2) Many people think that what justifies war is a transcendent cause, discerned by a prophetic person. Overlapping with the "just" alternative in early medieval thought, "holy" war or the Crusade differs from the just war (properly so-called) as to cause, last resort, and probable success, and usually with regard to the human dignity of the enemy/infidel. Against this view, the just war tradition maintains that even wrong belief does not deprive humans of their rights, and even a religious rationale does not justify wrong means.

3) Many people think that war frees its actors from moral restraints by offering a unique setting for the proof of the virility of a political elite, of military personnel, or of a nation. The conflictual activities delicately referred to by some of our rulers as "ass-kicking" must be understood not so much ethically as ritually. The adversary is not a fellow human with dignity (before God and the law) equal to one’s own, but an opportunity to prove one’s manly qualities by facing danger and shedding blood.

When held to honestly, the just war tradition agrees with pacifism in rejecting these three views. It is these three views, however, which in fact dominate real politics. The fundamental deception imposed on our public discourse is that despite the use of just war categories by sincere people, the overall shape of the macro decisions is determined by the other three kinds of dynamism.

Sometimes this deception may be intentional and cynical; but that is not my present claim.
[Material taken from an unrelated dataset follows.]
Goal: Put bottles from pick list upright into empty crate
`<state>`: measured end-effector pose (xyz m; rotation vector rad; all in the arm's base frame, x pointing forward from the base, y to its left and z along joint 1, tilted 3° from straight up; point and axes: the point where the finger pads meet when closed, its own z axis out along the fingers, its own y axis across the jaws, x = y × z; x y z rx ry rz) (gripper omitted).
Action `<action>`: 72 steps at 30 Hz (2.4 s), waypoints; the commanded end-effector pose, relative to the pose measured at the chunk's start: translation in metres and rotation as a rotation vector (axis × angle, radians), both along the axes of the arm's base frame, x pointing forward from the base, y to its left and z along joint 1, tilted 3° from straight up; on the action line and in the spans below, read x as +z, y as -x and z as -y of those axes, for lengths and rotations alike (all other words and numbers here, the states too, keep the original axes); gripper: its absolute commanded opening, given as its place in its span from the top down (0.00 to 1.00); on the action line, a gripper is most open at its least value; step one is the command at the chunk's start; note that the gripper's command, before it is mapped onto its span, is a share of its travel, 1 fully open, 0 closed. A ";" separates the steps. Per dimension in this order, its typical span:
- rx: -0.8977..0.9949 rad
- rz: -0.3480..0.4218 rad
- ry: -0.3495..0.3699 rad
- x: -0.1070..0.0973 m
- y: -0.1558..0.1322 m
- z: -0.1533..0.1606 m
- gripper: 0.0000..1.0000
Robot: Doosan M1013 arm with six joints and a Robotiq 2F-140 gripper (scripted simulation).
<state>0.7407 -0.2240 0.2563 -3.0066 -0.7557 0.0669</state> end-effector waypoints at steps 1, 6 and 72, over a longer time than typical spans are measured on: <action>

More prevalent and more insidious is the fact that just war discourse deceives sincere people by the very nature of its claim to base moral discernment upon the facts of the case and on universally accessible rational principles. It lets them think that their morality is somehow less provincial and more accessible to others than if it referred explicitly to the data of Christian faith, including the words and the work of Jesus.

"Has there ever been a just war?" Cynics ask this because they think that their disregard for restraint is thereby validated. Pacifists ask it because they wonder how seriously to take the just war thinkers’ claim not to have sold out morally. The question is wrong. The basis of moral obligation is not the record of past successes in doing right. Has there ever been a perfectly monogamous spouse? A faithful Christian church? The fitting question is whether in the current case those who claim that heritage are in fact letting it set the limits of their action. On that question the jury is still out. The claim of my nonpacifist colleagues that the system they are using is more socially responsible, more understandable to ordinary people, more culturally accessible to people of other value communities, more able to manage with discrimination the factual data of political decisions, than is my testimony to Jesus’ words and work, still has the burden of proof.